= Whole Building Design Guide =

The Whole Building Design Guide or WBDG is a web-based platform that provides comprehensive access to building guidance, federal facility criteria, tools, and workforce development resources from a "whole building" approach. The WBDG serves government and industry practitioners by offering centralized, authoritative technical guidance and standards for the planning, design, construction, and operation of high-performing buildings. The WBDG is managed by the National Institute of Building Sciences. The WBDG's tagline is that it is "the only online portal providing architects, engineers, and building owners with comprehensive guidance, and federal criteria for high-performance whole-building design".

==History and Development==

=== Origins ===
The WBDG has served as a federal-industry resource for the building community for more than 25 years. It was initially designed to serve U.S. Department of Defense (DOD) construction programs. A 2003 DOD memorandum named WBDG the “sole portal to design and construction criteria produced by the U.S. Army Corps of Engineers (USACE), Naval Facilities Engineering Command (NAVFAC), and U.S. Air Force.” Since then, WBDG has expanded to serve all building industry professionals. The majority of its 500,000 monthly users are from the private sector.

=== Institutional Context ===
The WBDG operates under the stewardship of the National Institute of Building Sciences (NIBS), a congressionally chartered, non-governmental non-profit organization. The US Government established legislation to create NIBS in 1974 to serve as a bridge between government and the private sector on matters related to building science, technology, and standards. The WBDG fulfills key aspects that mission by providing an open, accessible repository of technical knowledge and best practices that informs through best practices and standards building design, procurement, construction, operation, maintenance, commissioning, and retirement.

=== Mission of the Whole Building Design Guide ===
"To promote and protect the national interests in both the public and private sectors by facilitating acceptance and adoption of standards, innovation, and practice at the federal, state, and local level. The WBDG specifically supports the assembly, storage, and dissemination of nationally recognized performance criteria, standards, and best practices."

==Development==
Development of the WBDG is a collaborative effort among federal agencies, private sector companies, non-profit organizations and educational institutions.
The WBDG web site maintained by the National Institute of Building Sciences through funding support from the DOD, the NAVFAC Engineering Innovation and Criteria Office, U.S. Army Corps of Engineers, the U.S. Air Force, the U.S. General Services Administration (GSA), the U.S. Department of Veterans Affairs, the National Aeronautics and Space Administration (NASA), and the U.S. Department of Energy (DOE), and the assistance of the Sustainable Buildings Industry Council (SBIC). A Board of Direction and an Advisory Committee consisting of representatives from over 25 participating federal agencies guide the development of the WBDG.

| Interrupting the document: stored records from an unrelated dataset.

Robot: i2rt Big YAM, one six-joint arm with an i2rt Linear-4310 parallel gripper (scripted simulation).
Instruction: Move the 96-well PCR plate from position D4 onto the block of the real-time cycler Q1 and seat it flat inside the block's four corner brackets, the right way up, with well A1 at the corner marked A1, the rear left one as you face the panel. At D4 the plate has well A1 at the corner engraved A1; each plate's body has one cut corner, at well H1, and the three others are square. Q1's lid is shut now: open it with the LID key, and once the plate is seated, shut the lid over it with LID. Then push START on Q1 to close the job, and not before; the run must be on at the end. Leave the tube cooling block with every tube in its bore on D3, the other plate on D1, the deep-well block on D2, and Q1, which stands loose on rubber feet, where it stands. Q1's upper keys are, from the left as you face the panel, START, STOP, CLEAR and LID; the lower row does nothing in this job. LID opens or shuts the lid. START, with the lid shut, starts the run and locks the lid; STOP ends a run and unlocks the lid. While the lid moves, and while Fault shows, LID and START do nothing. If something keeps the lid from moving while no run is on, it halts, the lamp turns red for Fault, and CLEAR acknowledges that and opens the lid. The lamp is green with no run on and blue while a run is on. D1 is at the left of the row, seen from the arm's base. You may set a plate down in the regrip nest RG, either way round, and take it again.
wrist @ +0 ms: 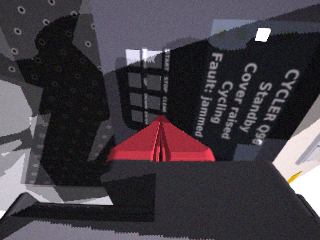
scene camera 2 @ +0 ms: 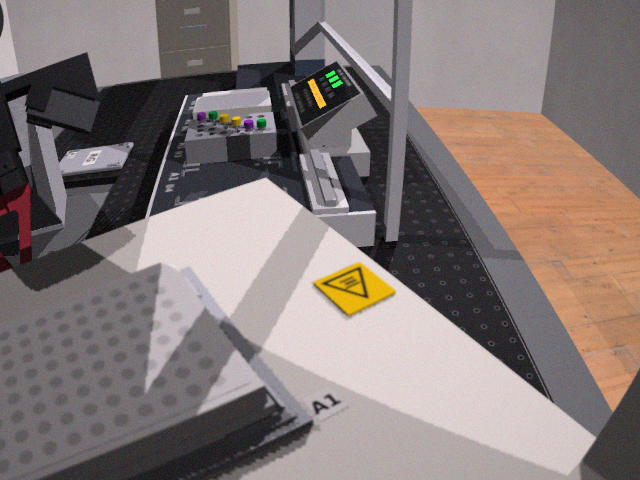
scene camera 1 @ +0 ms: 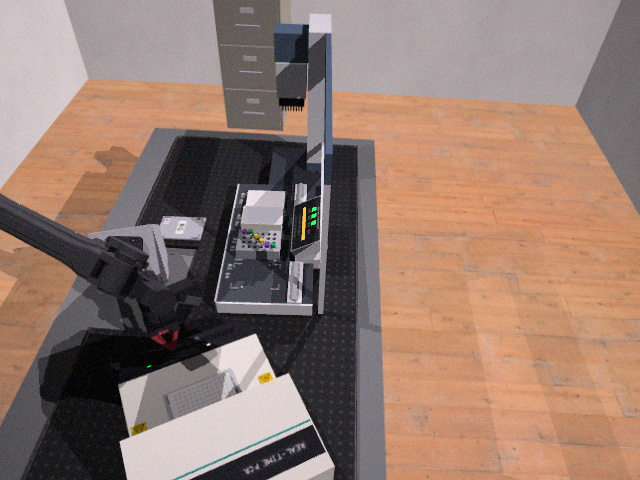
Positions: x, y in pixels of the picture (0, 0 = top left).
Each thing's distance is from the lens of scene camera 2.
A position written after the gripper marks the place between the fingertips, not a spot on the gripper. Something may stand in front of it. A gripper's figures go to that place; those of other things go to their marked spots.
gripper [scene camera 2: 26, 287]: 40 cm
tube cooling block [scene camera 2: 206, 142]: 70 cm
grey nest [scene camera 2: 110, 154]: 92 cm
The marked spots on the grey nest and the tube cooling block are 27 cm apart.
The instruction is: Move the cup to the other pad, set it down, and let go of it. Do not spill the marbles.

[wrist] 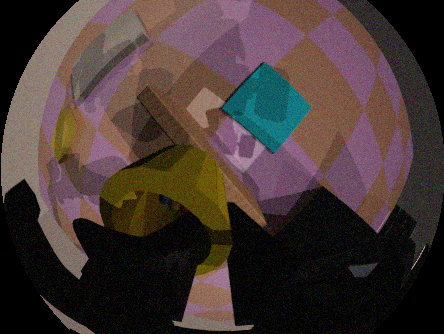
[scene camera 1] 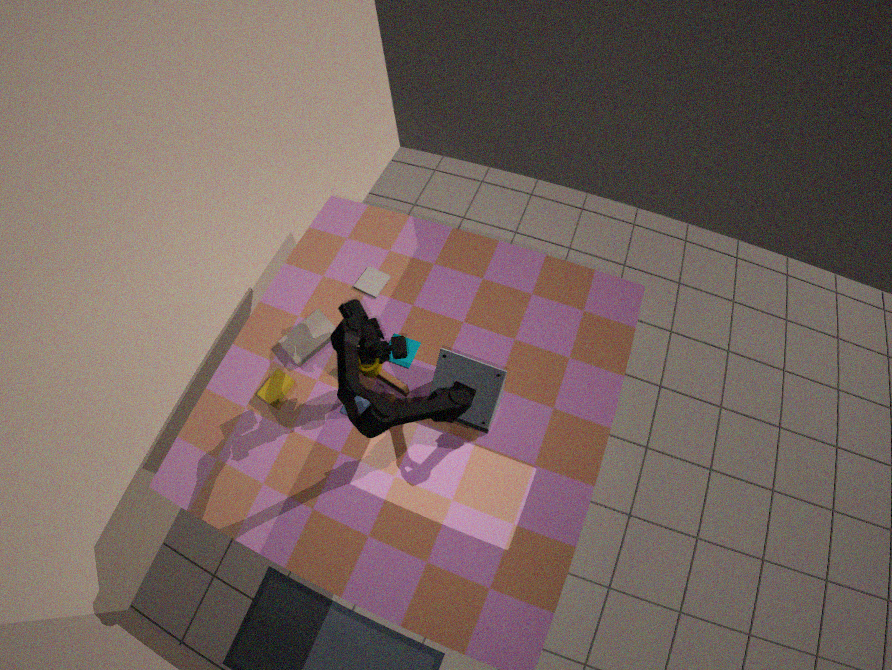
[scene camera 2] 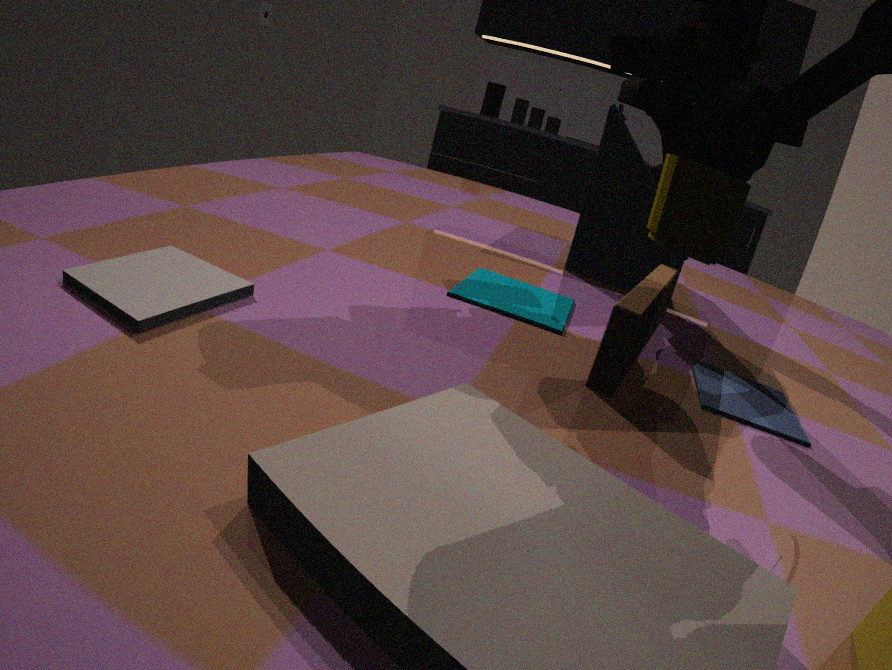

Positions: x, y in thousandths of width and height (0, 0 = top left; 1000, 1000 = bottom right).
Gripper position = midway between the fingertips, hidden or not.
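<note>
My gripper (scene camera 1: 424, 541), also (wrist: 492, 618). Yellow cup (wrist: 294, 606). Grey slab (scene camera 2: 503, 784). Another grey slab (scene camera 2: 163, 434). Blue pad (scene camera 2: 810, 586).
</note>
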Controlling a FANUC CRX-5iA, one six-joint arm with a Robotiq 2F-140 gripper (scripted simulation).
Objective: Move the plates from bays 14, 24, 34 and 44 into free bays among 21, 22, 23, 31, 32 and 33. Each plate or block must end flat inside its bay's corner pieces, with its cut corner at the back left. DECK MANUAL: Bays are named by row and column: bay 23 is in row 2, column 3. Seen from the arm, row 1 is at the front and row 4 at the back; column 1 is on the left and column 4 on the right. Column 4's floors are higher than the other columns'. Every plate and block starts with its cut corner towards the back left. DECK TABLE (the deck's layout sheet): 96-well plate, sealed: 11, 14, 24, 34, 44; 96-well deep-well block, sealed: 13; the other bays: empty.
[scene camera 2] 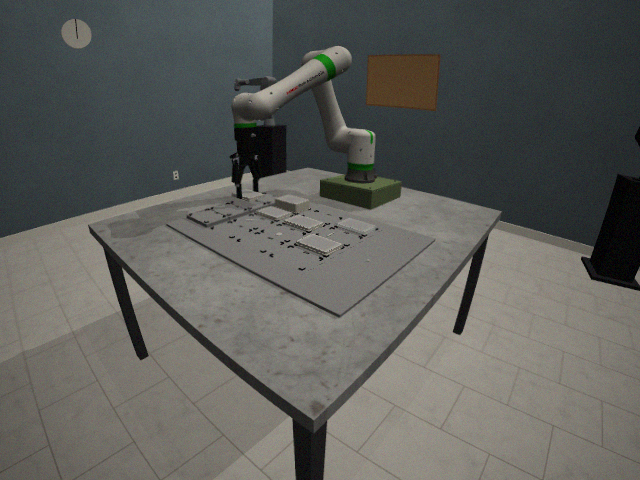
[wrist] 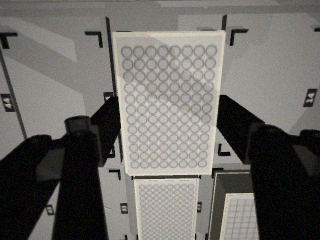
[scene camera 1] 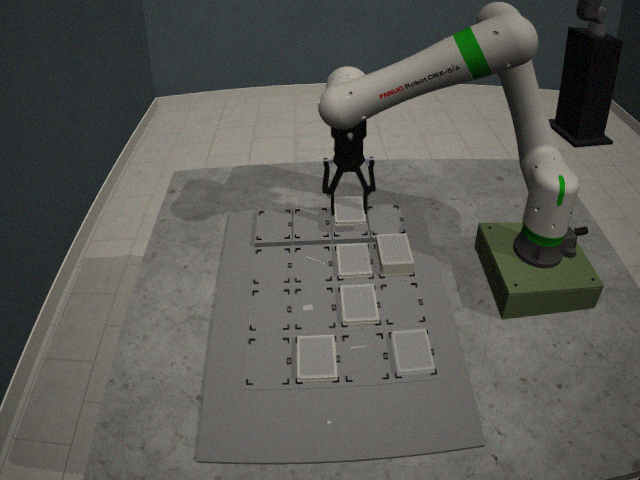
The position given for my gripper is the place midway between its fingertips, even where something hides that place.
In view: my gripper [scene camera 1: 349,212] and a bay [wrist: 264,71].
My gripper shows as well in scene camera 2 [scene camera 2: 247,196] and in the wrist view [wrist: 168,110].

A significant amount of the Whole Building Design Guide content is organized by three categories: Design Guidance, Project Management, and Operations and Maintenance. It is structured to provide WBDG visitors first a broad understanding then increasingly specific information more targeted towards building industry professionals. The WBDG is the resource that federal agencies look to for policy and technical guidance on Federal High Performance and Sustainable Buildings In addition, the WBDG contains online tools, the original Construction Criteria Base, Building Information Modeling guides and libraries, a database of select case studies, federal mandates and other resources. The WBDG also provides over 70 online continuing education courses for architects and other building professionals, free of charge.